DNA metabarcode amplification for fish detection
We followed the same procedures
used by Bessey et al. (2021). One-step quantitative polymerase chain
reactions (qPCR) were performed in duplicate for each sample using 2 µL
of extracted DNA and a mitochondrial DNA 16S rDNA universal primer set
targeting fish taxa (16SF/D
5ʹ GACCCTATGGAGCTTTAGAC 3ʹ and 16S2R-degenerate 5ʹ
CGCTGTTATCCCTADRGTAACT 3ʹ; Berry et al. 2017, Deagle et al. 2007), with
the addition of fusion tag primers unique to each sample that included
Illumina P5 and P7 adaptors. A single round of qPCR was performed in a
dedicated PCR laboratory. Quantitative PCR reagents were combined in a
dedicated clean room and included 5 μL AllTaq PCR Buffer (QIAGEN; Venlo,
Netherlands), 0.5 μL AllTaq DNA Polymerase, 0.5 μL dNTPs (10 mM), 1.0 μL
Ultra BSA (500 μg/μL), SYBR Green I (10 units/μL), 0.5 μL forward primer
(20 μM) and 5.0 μL reverse primer (20 μM) , 2 μL of DNA and
Ultrapure™Distilled Water (Life Technologies) made up to 25 μL total
volume. Mastermix was dispensed manually and qPCR was performed on a
CFX96 Touch™ Real-Time PCR Detection System (Bio-Rad, California, USA)
using the following conditions: initial denaturation at 95°C for 5 min,
followed by 40 cycles of 30 s at 95°C, 30 s at the primer annealing
temperature 54°C, and 45 s at 72°C, with a final extension for 10 min at
72°C. All duplicate qPCR products from the same subsample were combined
prior to library pooling. The mean Cq value from qPCR duplicates was
used as an indication of initial DNA copy number. A sequencing library
was made by pooling amplicons into equimolar ratios based on qPCR Ct
values and sequenced on an Illumina Miseq platform (Illumina; San Diego,
USA). The libraries were size selected using a Pippin Prep (Sage
Science, Beverly, USA) and purified using the Qiaquick PCR Purification
Kit (Qiagen; Venlo, Netherlands). The volume of purified library added
to the sequencing run was determined by quantifying the concentration
(Murray et al. 2015) using a Qubit 4 fluorometer (ThermoFisher
Scientific). The library was unidirectionally sequenced using a 300
cycle MiSeq® V2 Reagent Kit and standard flow cell.

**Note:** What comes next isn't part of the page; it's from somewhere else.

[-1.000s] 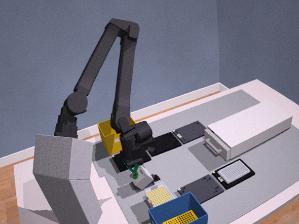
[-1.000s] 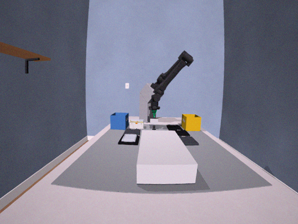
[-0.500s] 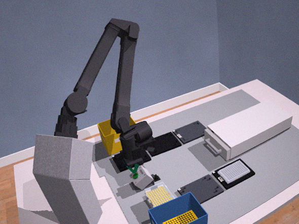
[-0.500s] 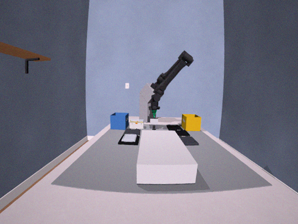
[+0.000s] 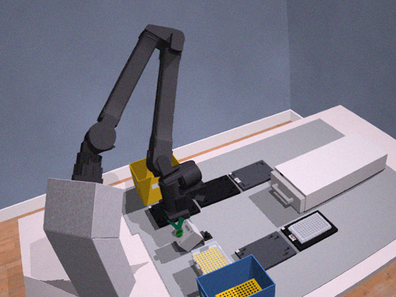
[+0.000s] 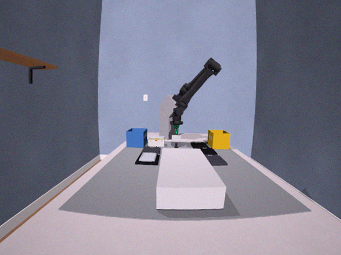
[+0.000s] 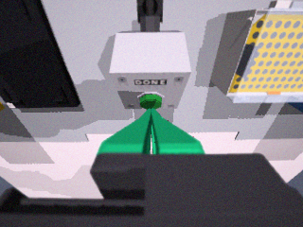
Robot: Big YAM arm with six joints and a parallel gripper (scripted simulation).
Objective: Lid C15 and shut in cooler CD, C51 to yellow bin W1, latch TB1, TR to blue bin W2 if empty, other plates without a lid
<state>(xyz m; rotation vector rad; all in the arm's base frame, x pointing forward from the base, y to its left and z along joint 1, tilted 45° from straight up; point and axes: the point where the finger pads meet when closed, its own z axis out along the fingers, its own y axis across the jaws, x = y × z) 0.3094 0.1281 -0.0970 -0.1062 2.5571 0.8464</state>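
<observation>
The green key DONE is 30 mm below my hand. Also, from my hand: blue bin W2 (120 mm ahead, 290 mm to the right, 60 mm below); then tip box TB1 (80 mm ahead, 140 mm to the right, 50 mm below); then tip rack TR (120 mm ahead, 310 mm to the right, 50 mm below).
</observation>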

PCR plates included blank laboratory extraction controls (extraction
reagents used with no DNA template), PCR negative controls (2 μL of DI
water used rather than DNA template) and positive controls (dhufish;Glaucosoma hebraicum and swordfish; Xiphias gladius ).

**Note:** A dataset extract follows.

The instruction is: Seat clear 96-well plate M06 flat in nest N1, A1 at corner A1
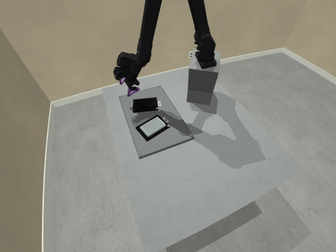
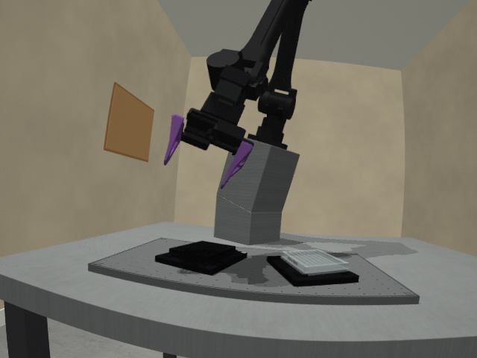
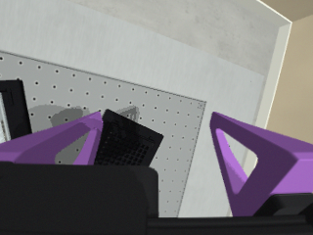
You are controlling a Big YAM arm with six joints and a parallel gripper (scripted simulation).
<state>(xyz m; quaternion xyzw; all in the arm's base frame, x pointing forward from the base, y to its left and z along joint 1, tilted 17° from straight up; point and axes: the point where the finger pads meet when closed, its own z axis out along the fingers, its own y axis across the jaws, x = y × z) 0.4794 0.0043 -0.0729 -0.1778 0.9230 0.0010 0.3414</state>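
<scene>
Now: hand 190 mm to the right of the clear 96-well plate M06, 150 mm above it and 120 mm past it. Round my hand: plate nest N2: 160 mm below, 100 mm behind, 20 mm to the right; then black plate M09: 150 mm below, 100 mm behind, 20 mm to the right; then plate nest N1: 180 mm to the left, 160 mm below, 120 mm behind.
</scene>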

Dhufish inhabit the mesocosm, whereas swordfish do not, so the latter
was a more appropriate positive control. No negative control (extraction
or PCR) contained more than 17 reads, with the maximum number of reads
per fish species being four. Therefore, we used a detection rate of
greater than five sequences to classify something as a positive
detection. All positive controls amplified multiple reads identifying
dhufish and swordfish with 100% identity. Swordfish was not detected in
any sample except for our positive PCR control.